Быть оторванной от Общества само по себе было ужасно, но что по-настоящему пугало Конни, так это мысль о том, что Каллерво может использовать ее изоляцию в своих целях. Теперь у нее не было возможности узнать, как защитить себя. И еще у нее осталась новая подопечная. Когда Конни соглашалась стать посредником Арганды, она не осознавала, какие трудности могут их подстерегать. Для того чтобы обе они жили полноценной жизнью, ей необходимо видеть Арганду регулярно; если она не будет этого делать, они обе будут страдать. Установление контакта делало их частью друг: друга — именно такова была особенность отношений между посредником и существом.
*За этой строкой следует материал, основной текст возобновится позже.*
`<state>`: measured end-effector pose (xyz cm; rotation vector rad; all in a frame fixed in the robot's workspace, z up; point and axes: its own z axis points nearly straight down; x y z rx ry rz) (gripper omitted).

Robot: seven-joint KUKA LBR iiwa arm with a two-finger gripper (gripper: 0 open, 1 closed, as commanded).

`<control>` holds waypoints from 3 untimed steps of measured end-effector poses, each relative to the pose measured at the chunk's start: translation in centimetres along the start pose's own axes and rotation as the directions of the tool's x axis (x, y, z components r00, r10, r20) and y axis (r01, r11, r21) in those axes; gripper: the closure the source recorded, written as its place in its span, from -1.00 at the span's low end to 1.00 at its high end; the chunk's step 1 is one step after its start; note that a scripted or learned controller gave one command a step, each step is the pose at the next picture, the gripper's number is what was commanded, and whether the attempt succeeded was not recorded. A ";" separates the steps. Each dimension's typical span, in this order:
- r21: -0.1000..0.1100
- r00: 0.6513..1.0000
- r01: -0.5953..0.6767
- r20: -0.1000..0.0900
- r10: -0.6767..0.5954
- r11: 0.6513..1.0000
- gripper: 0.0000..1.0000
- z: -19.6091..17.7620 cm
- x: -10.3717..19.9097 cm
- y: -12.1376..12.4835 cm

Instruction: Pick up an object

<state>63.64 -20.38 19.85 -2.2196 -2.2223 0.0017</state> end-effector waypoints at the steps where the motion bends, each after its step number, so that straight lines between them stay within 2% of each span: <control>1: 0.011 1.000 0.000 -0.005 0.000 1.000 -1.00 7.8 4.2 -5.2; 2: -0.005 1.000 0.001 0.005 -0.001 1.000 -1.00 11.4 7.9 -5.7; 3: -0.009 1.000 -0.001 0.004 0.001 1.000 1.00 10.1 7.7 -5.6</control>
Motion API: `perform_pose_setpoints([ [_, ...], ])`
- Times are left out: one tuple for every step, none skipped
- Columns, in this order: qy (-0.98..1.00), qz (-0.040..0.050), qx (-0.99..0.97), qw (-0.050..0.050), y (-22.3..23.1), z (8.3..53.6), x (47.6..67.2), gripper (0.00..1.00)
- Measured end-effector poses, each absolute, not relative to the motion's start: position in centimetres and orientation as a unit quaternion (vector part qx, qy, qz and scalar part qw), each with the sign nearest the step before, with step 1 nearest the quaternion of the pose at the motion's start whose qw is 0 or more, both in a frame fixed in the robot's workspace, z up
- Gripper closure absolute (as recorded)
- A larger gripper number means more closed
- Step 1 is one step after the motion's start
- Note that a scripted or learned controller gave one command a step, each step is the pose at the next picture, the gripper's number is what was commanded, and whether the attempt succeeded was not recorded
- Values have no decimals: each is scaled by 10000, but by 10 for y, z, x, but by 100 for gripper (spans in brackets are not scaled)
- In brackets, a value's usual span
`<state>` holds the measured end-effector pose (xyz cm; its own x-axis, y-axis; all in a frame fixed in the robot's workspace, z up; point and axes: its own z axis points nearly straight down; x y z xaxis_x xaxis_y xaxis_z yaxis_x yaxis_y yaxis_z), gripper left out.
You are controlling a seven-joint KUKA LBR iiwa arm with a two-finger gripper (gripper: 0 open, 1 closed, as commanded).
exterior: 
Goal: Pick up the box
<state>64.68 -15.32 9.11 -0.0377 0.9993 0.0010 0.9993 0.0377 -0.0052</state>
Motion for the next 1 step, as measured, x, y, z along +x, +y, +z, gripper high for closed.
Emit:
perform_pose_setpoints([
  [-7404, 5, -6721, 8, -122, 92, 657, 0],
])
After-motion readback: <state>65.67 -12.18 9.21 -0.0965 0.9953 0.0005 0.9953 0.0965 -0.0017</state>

Как Универсал, она могла устанавливать мимолетные контакты с любым количеством существ, но быть связанной посредническими узами с одним-единственным — это нечто иное. Это как различия между дружбой и браком: они с Аргандой отныне принадлежали друг другу и разлучать их не следовало.
Раздался осторожный стук в дверь.
— Да? — Конни вытерла глаза тыльной стороной ладони.
Из-за двери показалась голова Хью.
— Я подумал, что ты, наверное, немного расстроена, поэтому принес тебе подарок. — И он протянул ей красивую изогнутую раковину. — Если ты похожа на меня, то здесь ты будешь скучать по виду моря; но, по крайней мере, ты сможешь услышать его шум с помощью этой раковины.
— Спасибо, дядюшка Хью.
— Не за что, милая. — Он положил ее на одеяло и вышел.
Кол в загоне за домом чистил своего пони по имени Мэгз, за этим занятием его и застала его бабушка. Она прислонилась к забору, чтобы отдышаться, все еще встревоженная новостями, которые только что услышала от Эвелины. Кол тихо насвистывал, не обращая внимания ни на что, кроме своего любимого восьмилетнего каштанового пони. Миссис Клэмворси не хотела их беспокоить, но дело не терпело отлагательства.